WHAT YOU HAVE TO DO
Would you copy the full listing that follows without changing a thing?

⁂

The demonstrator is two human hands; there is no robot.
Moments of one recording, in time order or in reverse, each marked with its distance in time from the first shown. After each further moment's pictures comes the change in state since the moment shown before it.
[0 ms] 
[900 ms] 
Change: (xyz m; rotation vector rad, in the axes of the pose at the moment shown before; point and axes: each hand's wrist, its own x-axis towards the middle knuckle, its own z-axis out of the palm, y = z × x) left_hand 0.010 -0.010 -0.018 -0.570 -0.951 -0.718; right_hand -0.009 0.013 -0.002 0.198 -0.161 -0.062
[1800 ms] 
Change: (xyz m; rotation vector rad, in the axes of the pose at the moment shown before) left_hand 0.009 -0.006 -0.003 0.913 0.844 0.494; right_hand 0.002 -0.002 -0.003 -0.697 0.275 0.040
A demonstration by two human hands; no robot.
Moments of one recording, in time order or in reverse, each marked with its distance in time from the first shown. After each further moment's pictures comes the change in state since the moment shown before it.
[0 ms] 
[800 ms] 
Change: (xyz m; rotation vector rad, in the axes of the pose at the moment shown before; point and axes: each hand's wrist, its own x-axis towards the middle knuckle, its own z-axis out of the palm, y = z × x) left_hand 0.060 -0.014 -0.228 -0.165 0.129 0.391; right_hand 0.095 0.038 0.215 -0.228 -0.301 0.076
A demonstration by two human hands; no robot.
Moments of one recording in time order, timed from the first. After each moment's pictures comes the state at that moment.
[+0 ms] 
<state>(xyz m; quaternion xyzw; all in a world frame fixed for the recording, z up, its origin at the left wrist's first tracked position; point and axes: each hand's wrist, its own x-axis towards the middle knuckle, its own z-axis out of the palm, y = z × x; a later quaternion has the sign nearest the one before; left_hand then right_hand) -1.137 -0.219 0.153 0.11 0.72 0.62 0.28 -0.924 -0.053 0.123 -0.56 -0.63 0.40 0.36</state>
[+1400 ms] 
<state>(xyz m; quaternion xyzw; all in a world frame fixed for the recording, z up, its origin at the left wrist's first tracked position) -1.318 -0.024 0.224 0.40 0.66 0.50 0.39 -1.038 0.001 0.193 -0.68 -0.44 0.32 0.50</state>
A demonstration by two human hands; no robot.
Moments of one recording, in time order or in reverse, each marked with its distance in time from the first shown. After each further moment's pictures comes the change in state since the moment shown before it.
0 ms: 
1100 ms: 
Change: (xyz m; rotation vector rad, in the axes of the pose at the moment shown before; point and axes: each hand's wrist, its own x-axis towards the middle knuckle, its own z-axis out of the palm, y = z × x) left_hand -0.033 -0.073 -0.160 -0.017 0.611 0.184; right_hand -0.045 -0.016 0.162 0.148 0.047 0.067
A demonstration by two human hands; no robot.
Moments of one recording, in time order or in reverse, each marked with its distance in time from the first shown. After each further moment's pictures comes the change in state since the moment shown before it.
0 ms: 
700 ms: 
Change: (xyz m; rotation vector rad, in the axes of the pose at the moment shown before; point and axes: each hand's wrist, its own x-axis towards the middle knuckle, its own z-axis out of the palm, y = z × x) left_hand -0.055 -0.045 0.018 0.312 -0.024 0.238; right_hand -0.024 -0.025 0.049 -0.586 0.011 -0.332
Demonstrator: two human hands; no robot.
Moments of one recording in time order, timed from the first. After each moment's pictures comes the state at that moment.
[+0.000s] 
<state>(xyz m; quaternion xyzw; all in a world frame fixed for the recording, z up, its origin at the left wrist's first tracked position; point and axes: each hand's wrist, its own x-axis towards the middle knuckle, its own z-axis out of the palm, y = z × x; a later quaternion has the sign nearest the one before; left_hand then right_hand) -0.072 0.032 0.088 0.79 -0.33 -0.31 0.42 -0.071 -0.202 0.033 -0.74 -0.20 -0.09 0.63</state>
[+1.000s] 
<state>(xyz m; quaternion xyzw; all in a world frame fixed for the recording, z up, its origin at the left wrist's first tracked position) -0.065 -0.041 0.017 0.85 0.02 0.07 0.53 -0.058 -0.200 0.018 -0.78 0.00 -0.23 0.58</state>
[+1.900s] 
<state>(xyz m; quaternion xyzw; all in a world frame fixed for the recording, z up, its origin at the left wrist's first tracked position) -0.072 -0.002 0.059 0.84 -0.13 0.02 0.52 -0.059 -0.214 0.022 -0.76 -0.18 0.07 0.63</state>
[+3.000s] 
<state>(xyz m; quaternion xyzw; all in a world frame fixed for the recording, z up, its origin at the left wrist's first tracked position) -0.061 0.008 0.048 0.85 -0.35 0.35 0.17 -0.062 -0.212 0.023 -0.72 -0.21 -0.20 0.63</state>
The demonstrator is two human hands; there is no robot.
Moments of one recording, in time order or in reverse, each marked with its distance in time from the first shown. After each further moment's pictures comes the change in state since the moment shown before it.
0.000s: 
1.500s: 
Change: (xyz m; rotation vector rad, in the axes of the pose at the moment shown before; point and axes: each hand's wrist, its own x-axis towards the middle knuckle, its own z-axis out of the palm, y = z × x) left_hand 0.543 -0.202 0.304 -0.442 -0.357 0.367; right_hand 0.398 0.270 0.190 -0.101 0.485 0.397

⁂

EXERCISE RESPONSE
The demonstrator is two human hands; there is no robot.
Moments of one recording, in time order or in reverse, each marked with its distance in time from the first shown. After each further moment's pictures comes the change in state since the moment shown before it.
[0 ms] 
[900 ms] 
Change: (xyz m; rotation vector rad, in the axes of the pose at the moment shown before; point and axes: each hand's wrist, its own x-axis towards the middle knuckle, its own z-axis out of the palm, y = z × x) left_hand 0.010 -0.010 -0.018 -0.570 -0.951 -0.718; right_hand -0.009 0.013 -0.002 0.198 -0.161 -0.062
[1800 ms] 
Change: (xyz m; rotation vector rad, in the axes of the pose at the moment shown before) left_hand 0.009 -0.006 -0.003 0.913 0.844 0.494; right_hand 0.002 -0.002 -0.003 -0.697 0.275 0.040
A demonstration by two human hands; no robot.
Moments of one recording, in time order or in reverse, each marked with its distance in time from the first shown. After each further moment's pictures comes the change in state since the moment shown before it.
[0 ms] 
[800 ms] 
Change: (xyz m; rotation vector rad, in the axes of the pose at the moment shown before; point and axes: each hand's wrist, its own x-axis towards the middle knuckle, its own z-axis out of the palm, y = z × x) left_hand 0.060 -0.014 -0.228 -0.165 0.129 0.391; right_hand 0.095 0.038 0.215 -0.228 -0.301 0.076
A demonstration by two human hands; no robot.
Moments of one recording in time order, timed from the first. After each moment's pictures comes the state at that moment.
[+0 ms] 
<state>(xyz m; quaternion xyzw; all in a world frame fixed for the recording, z up, its origin at the left wrist's first tracked position; point and axes: each hand's wrist, its own x-axis towards the middle knuckle, its own z-axis out of the palm, y = z × x; a later quaternion has the sign nearest the one before; left_hand then right_hand) -1.137 -0.219 0.153 0.11 0.72 0.62 0.28 -0.924 -0.053 0.123 -0.56 -0.63 0.40 0.36</state>
[+1400 ms] 
<state>(xyz m; quaternion xyzw; all in a world frame fixed for the recording, z up, its origin at the left wrist's first tracked position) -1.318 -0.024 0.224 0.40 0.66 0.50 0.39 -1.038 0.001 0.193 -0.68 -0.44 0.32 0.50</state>
A demonstration by two human hands; no robot.
Moments of one recording, in time order or in reverse, each marked with its distance in time from the first shown. After each further moment's pictures comes the change in state since the moment shown before it.
0 ms: 
1100 ms: 
Change: (xyz m; rotation vector rad, in the axes of the pose at the moment shown before; point and axes: each hand's wrist, its own x-axis towards the middle knuckle, its own z-axis out of the palm, y = z × x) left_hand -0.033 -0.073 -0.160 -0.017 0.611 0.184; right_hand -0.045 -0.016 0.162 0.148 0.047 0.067
A demonstration by two human hands; no robot.
Moments of one recording, in time order or in reverse, each marked with its distance in time from the first shown. After each further moment's pictures comes the change in state since the moment shown before it.
0 ms: 
700 ms: 
Change: (xyz m; rotation vector rad, in the axes of the pose at the moment shown before; point and axes: each hand's wrist, its own x-axis towards the middle knuckle, its own z-axis out of the palm, y = z × x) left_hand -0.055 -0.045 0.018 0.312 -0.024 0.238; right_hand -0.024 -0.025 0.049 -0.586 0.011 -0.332
Demonstrator: two human hands; no robot.
Moments of one recording in time order, timed from the first. After each moment's pictures comes the state at that moment.
[+0.000s] 
<state>(xyz m; quaternion xyzw; all in a world frame fixed for the recording, z up, its origin at the left wrist's first tracked position; point and axes: each hand's wrist, its own x-axis towards the middle knuckle, its own z-axis out of the palm, y = z × x; a later quaternion has the sign nearest the one before; left_hand then right_hand) -0.072 0.032 0.088 0.79 -0.33 -0.31 0.42 -0.071 -0.202 0.033 -0.74 -0.20 -0.09 0.63</state>
[+1.000s] 
<state>(xyz m; quaternion xyzw; all in a world frame fixed for the recording, z up, its origin at the left wrist's first tracked position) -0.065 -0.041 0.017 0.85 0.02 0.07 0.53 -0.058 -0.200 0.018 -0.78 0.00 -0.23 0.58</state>
[+1.900s] 
<state>(xyz m; quaternion xyzw; all in a world frame fixed for the recording, z up, its origin at the left wrist's first tracked position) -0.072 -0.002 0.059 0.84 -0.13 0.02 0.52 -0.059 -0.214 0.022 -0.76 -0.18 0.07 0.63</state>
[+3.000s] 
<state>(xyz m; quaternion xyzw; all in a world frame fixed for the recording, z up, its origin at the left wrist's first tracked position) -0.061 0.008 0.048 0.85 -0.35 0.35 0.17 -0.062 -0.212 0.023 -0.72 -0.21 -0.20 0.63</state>
The demonstrator is two human hands; there is no robot.
Moments of one recording, in time order or in reverse, each marked with its distance in time from the first shown. After each further moment's pictures comes the change in state since the moment shown before it.
0.000s: 
1.500s: 
Change: (xyz m; rotation vector rad, in the axes of the pose at the moment shown before; point and axes: each hand's wrist, its own x-axis towards the middle knuckle, its own z-axis out of the palm, y = z × x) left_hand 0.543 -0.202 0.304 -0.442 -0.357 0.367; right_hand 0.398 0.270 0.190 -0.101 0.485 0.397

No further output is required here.